Alarm Grid is aware of Technical Notification #55 that identifies possible premature low battery warnings for Honeywell Combination Smoke and CO Detectors. Affected products include the Honeywell 5800COMBO, the Honeywell SiXCOMBO, and the new Honeywell Home PROSIXCOMBO for the PROA7PLUS.
According to Technical Notification #55 from Resideo, most instances of a premature low battery condition occur after replacing the batteries in a Honeywell 5800COMBO, Honeywell SiXCOMBO, or Honeywell Home PROSIXCOMBO. This notice pertains only to a low battery condition that occurs immediately, or almost immediately, after replacing the batteries in a sensor that has been in use for several years.
Each of the aforementioned combination smoke/CO detectors uses four (4) lithium 3V CR123A batteries for power. These should be Panasonic batteries only, per Resideo. A premature low battery condition is when the sensor falsely indicates that the batteries inside the sensor are low on power, and a corresponding trouble condition is displayed for the associated zone(s) on the panel. But while the sensor is falsely indicating low batteries, the actual reality is that the batteries are still at, or near, full power.

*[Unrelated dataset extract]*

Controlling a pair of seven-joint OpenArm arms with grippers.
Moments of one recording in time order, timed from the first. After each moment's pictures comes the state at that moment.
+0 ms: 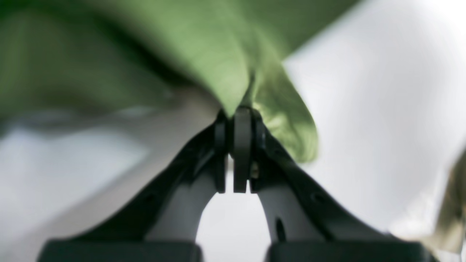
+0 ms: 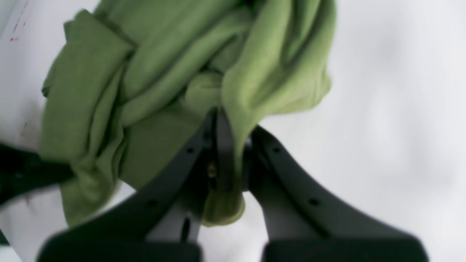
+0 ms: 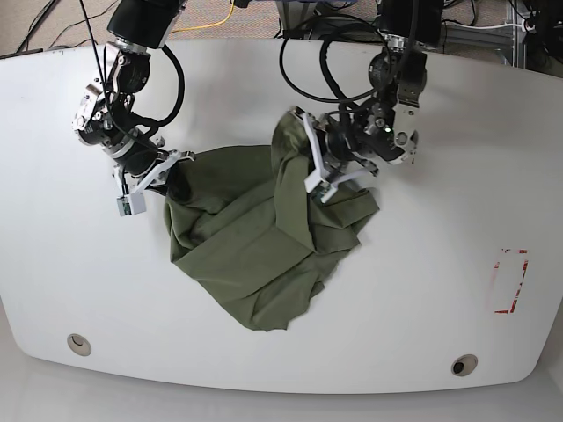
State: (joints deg) left arm 1.4 -0.7 9.2 97.0 -15.0 -25.9 66.3; right arm -2.2 3.0 26.2 91.5 31.9 39.9 -53.5
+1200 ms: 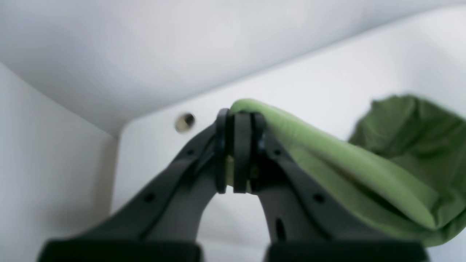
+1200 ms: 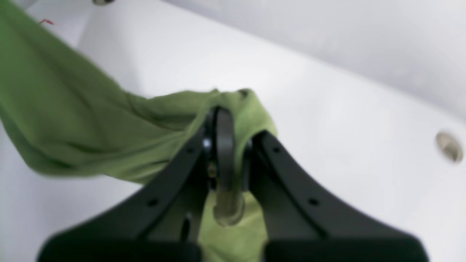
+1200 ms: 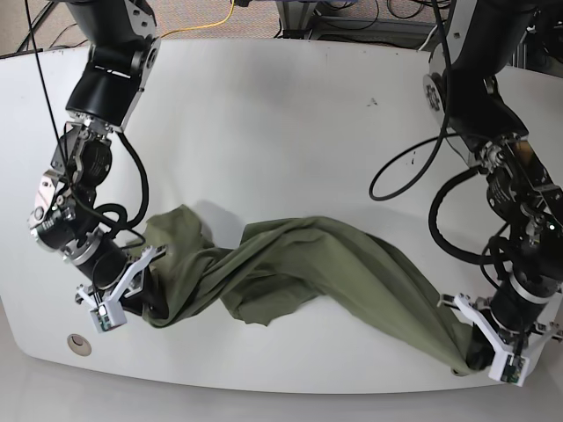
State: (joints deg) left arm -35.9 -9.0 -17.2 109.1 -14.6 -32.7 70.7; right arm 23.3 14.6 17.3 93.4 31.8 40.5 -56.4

Resideo states that the false low battery condition is the result of intermittent connectivity between the batteries themselves and the nickel battery contact points inside the sensor's battery compartment. The best way to verify that the low-battery condition is indeed false is to take a voltmeter reading of the batteries. If you find that the reading for each battery is at or above 3V, then you can confirm that the low battery condition is false. Any one of the four (4) batteries that reads below 3V could cause a low battery indication.
Additionally, Resideo suggests taking the following steps to see if a low battery trouble condition can be cleared:
- Make sure each battery is properly seated and secured in its holder.

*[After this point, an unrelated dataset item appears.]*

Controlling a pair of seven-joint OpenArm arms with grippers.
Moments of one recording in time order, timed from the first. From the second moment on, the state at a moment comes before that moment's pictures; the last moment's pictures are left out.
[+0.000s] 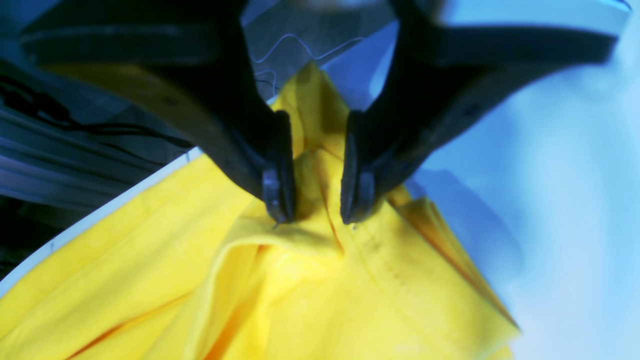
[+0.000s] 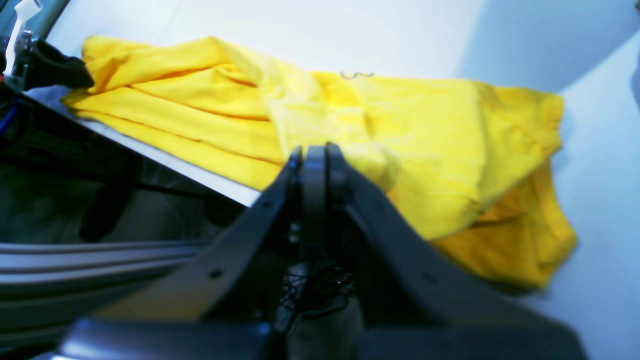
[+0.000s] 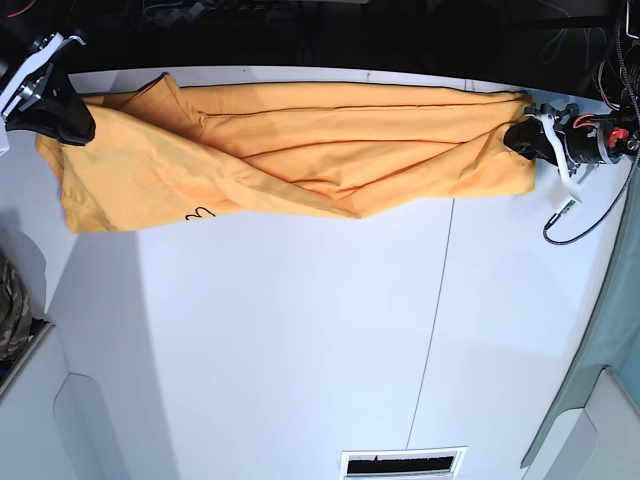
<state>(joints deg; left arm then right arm) 10.0 -37.0 -3.4 72.1 -44.2 -39.3 52.0 -39.7 22.4 35.8 127.2 58.0 31.0 -59.2</state>
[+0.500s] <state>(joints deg) 9.9 -37.0 -3.4 72.1 -43.4 -39.5 51.3 -34.2 22.4 37.7 121.1 51.1 31.4 -53.7</state>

- Make sure the battery contacts are snug with no movement.
- Make sure the battery as well as the battery contacts are clean, and wipe them with alcohol or a mildly abrasive cloth if necessary.
- Remove and reinstall the batteries to try and clear the trouble condition.

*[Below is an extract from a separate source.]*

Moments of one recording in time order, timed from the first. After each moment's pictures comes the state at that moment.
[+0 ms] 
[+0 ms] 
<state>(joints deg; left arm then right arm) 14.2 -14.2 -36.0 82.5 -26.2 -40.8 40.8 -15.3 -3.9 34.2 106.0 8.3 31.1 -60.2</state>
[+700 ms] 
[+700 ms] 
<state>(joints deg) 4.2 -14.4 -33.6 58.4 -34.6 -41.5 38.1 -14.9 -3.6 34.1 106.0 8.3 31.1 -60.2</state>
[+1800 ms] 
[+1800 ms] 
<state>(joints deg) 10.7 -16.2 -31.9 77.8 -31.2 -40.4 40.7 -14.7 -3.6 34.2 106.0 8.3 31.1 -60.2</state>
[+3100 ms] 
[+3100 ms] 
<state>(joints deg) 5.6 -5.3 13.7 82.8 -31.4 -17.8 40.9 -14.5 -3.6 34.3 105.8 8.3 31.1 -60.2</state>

- Replace old batteries with fresh ones to see if the trouble clears.
As a reference, the aforementioned sensors will typically report a low battery condition once the detected voltage drops below 2.3V. If you have a premature low battery condition on one of these sensors that you cannot otherwise clear, then make sure to check the batteries regularly and replace them as soon as necessary. If possible, try performing the steps above to see if you can correct a premature low battery condition. It may be necessary in a worse case scenario to replace any sensor affected by this condition. Attempting to use a sensor displaying a consistent low battery trouble is certainly not ideal, even if that condition is known to be false. Remember that these are life-safety sensors, so keeping them consistently powered on and functioning properly is crucial.